Lytta vesicatoria (Linnaeus, 1758)

Spanische Fliege

Meloidae, Ölkäfer | Coleoptera-Käfer




Beschreibung

Die Tiere sind in Südeuropa und dem afrikanischen Mittelmeergebiet häufig, in Mitteleuropa sind sie nur selten anzutreffen. Im Gebirge kommen sie bis in 1.700 m Höhe vor. Spanische Fliegen leben in Gebüschen an warmen Orten. Sie fliegen Mitte Juni, wobei sie besonders um Mittag aktiv sind. Die Käfer können einen üblen Geruch absondern. Bei Gefahr pressen sie gelbe Hämolymphe aus verschiedenen Körperregionen, etwa den Beingelenken (Reflexbluten), oder sie würgen Verdauungssäfte aus dem Mund. Beides ist stark cantharidinhaltig und wirkt hautreizend (unter Umständen können Blasen entstehen).

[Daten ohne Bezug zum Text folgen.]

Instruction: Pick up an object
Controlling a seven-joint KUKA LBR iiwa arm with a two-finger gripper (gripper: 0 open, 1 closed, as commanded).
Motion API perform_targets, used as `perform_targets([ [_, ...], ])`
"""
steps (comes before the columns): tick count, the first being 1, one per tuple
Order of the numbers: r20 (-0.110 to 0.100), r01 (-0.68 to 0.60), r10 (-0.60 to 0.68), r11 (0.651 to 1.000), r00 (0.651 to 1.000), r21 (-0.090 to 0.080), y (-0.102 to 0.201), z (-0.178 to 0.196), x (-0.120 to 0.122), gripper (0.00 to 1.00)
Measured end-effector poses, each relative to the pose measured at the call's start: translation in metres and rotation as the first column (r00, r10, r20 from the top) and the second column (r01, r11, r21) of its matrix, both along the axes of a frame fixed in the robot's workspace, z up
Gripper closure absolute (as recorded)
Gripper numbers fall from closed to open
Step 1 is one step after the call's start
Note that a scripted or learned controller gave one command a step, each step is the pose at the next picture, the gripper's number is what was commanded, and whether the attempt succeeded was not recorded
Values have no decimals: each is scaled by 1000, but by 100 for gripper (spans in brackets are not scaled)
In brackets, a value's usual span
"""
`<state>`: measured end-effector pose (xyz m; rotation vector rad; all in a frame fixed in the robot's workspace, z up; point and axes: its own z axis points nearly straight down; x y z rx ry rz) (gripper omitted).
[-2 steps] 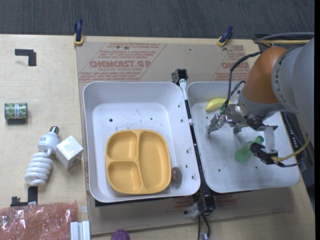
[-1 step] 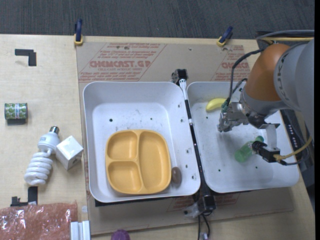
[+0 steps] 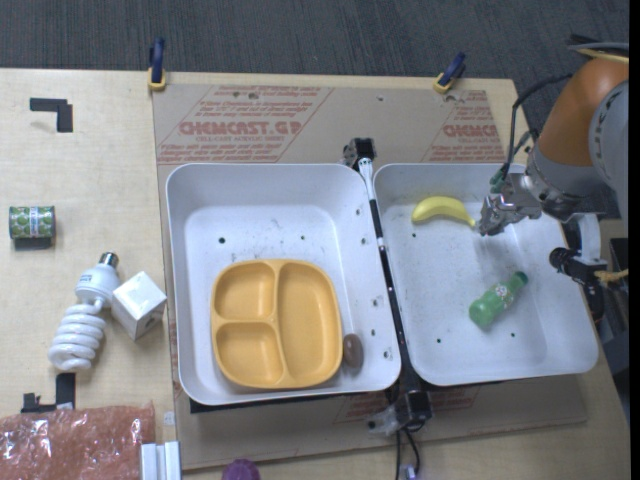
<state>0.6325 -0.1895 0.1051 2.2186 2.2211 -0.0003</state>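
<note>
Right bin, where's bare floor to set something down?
The right bin has open floor along its near side, in front of the green bottle, and in the middle between the bottle and the banana. The far corner is crowded: the tool sits right beside the banana.

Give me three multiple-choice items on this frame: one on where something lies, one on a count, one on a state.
1. Where does the banana lie?
A. In the right bin, at its far end
B. On the yellow plate
C. On the bench left of both bins

2. How many compartments does the yellow plate have?
A. Two
B. Three
C. Four

3. How does the green bottle rest?
A. Upright
B. On its side
C. Between the fingers

Answers: 1 A, it lies by the far wall, beside the gripper. 2 B, two small ones left, one long one right. 3 B, it lies flat on the bin floor, apart from the gripper.
</note>
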Motion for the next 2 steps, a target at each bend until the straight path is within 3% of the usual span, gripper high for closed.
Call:
perform_targets([
  [1,0,0,0,1000,1000,0,0,0,0,0],
  [2,-2,0,0,1000,1000,1,84,-13,-22,0],
])
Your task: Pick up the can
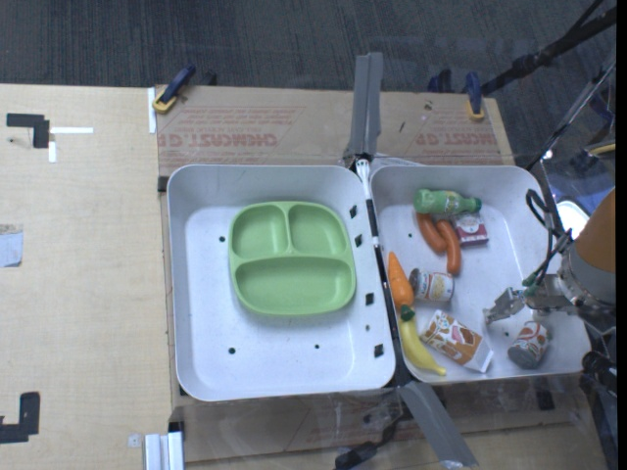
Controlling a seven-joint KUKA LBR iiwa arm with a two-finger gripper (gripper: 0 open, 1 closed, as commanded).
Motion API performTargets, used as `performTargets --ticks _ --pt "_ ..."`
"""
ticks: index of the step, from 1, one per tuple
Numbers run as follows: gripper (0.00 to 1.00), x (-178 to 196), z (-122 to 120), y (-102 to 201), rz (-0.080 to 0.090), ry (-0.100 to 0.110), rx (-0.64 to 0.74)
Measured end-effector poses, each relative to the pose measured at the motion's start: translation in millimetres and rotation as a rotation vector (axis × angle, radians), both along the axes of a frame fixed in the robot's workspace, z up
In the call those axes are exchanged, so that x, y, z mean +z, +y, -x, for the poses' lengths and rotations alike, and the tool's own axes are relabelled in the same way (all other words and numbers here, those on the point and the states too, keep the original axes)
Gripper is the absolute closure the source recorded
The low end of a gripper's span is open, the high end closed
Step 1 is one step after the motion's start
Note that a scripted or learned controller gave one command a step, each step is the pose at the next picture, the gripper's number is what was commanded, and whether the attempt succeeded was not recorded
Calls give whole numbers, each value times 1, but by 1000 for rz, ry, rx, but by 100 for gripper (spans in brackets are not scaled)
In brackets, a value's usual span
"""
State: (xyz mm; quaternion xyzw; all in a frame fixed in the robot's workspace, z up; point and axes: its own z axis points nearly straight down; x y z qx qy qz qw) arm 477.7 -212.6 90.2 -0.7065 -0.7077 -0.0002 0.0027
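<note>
Camera view: the can is seen lying mid right bin, hemmed by a carrot, banana and carton. The pincer, opened and empty, is held apart beside a cup.

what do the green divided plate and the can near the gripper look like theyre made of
The green divided plate looks like moulded plastic with a matte finish: even colour, rounded compartment ridges, no bright glare. The can, lying on its side by the gripper, appears to be metal under a printed red and white label; its end looks greyish, but the view is too blurred to be sure.
</note>
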Motion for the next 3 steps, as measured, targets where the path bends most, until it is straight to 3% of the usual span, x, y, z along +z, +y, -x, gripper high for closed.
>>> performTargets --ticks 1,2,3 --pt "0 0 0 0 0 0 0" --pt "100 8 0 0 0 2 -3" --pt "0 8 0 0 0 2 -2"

Man findet die Imagines meist auf ihren Fraßpflanzen, von deren Blättern sie sich ernähren. Die wichtigsten Fraßpflanzen sind Fraxinus excelsior sowie – mit Ausnahme von Fraxinus ornus – weitere Eschenarten, daneben noch Pappeln, Holunder, Ahorne, Liguster, Flieder und Ölbäume. Die Käfer können bei Massenauftreten vor allem bei verschiedenen Ölbaumgewächsen als Schädlinge auftreten, aber auch junge Eschen völlig kahlfressen. Die Käfer fressen zunächst die jungen zarten Blätter, später nehmen sie jedoch auch zähere alte Blätter an. Das Fraßbild sieht wüst aus, da die Käfer große bogige Stücke aus dem Blatt reißen.

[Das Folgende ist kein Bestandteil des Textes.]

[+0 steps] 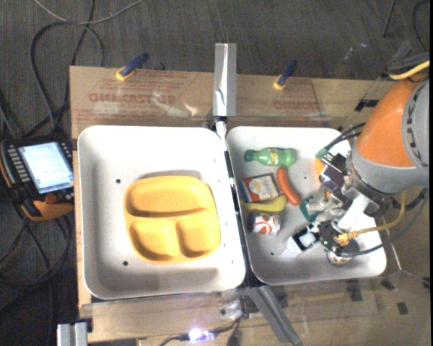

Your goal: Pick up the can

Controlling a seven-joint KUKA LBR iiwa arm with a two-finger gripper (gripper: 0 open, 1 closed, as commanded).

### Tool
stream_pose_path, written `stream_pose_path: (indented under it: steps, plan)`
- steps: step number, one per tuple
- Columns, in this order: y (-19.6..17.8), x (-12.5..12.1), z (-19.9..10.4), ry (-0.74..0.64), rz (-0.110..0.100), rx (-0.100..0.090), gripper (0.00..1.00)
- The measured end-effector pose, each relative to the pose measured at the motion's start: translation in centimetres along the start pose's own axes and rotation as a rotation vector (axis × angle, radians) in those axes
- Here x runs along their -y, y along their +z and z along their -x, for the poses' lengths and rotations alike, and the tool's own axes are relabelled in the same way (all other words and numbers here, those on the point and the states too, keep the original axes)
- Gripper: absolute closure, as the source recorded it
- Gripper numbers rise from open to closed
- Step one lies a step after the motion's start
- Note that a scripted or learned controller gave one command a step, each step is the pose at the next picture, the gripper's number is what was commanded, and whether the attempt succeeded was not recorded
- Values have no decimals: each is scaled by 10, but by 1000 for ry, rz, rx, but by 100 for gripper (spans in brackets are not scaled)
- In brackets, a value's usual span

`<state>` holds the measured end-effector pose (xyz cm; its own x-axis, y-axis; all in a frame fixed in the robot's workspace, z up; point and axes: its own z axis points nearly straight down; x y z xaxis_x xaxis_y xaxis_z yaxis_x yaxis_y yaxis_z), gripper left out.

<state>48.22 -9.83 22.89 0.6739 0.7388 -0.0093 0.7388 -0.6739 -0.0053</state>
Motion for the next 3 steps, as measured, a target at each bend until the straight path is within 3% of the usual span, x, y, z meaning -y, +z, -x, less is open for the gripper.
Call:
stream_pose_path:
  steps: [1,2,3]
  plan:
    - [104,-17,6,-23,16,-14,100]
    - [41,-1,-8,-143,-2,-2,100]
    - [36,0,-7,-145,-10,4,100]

Das Weibchen der Spanischen Fliege verscharrt die Eier in einem selbst gegrabenen Erdloch. Nach drei bis vier Wochen schlüpfen die Larven. Ihre Entwicklung ist eine Hypermetamorphose: Es gibt drei Larvenformen, die sich auch morphologisch voneinander unterscheiden. Die Entwicklung der Larven findet, wie bei allen Ölkäfern, parasitisch statt. Ihre Wirte sind Wildbienen. Die erste Larvenform, die sogenannte Triungulinus-Larve, klettert auf Blütenpflanzen, wo sie auf Wildbienen lauert und, falls eine kommt, auf deren Rücken ins Nest der Wildbienen reitet. Im Wildbienennest angekommen, entwickelt sich die zweite Larvenform, die sogenannte caraboide Larvenform. Sie parasitiert zwei Wochen lang im Bienennest, dann entwickelt sie sich zur Scheinpuppe, die auch Pseudochrysalis genannt wird. Als Scheinpuppe überwintert sie ein bis zwei Mal, und zwar wahrscheinlich außerhalb des Nestes im Boden. Nach der Überwinterung, vielleicht erst im April, entwickelt sich die dritte Larvenform, die scarabaeoide Larvenform, die sich zu einer echten Puppe verpuppt. Nach zweiwöchiger Puppenruhe schlüpft die Imago.

Bekannt ist der Käfer vor allem durch das als Potenzmittel genutzte Pulver, welches aus den zermahlenen Käfern besteht und ebenfalls als Spanische Fliege bezeichnet wird. Dieses enthält den Wirkstoff Cantharidin, benannt nach der Käfergattung Cantharis, zu der die Spanische Fliege früher gezählt wurde. Im Rahmen der Homöopathie und Tierhomöopathie wird es unter der Bezeichnung „Cantharis vesicatoria“ eingesetzt.

Cantharidin kommt auch bei einer Reihe weiterer Arten der Ölkäfer sowie bei anderen Käferfamilien vor. Es ist ein starkes Reizgift, welches auf der Haut Blasen und Nekrosen verursacht und bei oraler Einnahme zu akutem Nierenversagen führen und dadurch tödlich sein kann. Für erwachsene Menschen sind etwa 0,03 g des Giftes tödlich, für Fressfeinde wie Igel, Fledermäuse, Frösche oder Vögel ist es ungefährlich. Es wird nur von den männlichen Käfern synthetisiert. Eine Potenzsteigerung wird dem Mittel durch eine massive Reizung der Harnwege nachgesagt, welche zu einer starken Erektion bis hin zu einer schmerzhaften Dauererektion führen kann. Das sexuelle Verlangen wird durch die Einnahme der Spanischen Fliege nicht gesteigert, sie ist also kein Aphrodisiakum. Auch der deutsche König Heinrich IV. (1050–1106) riskierte für die Potenz seine Gesundheit und konsumierte die Spanische Fliege.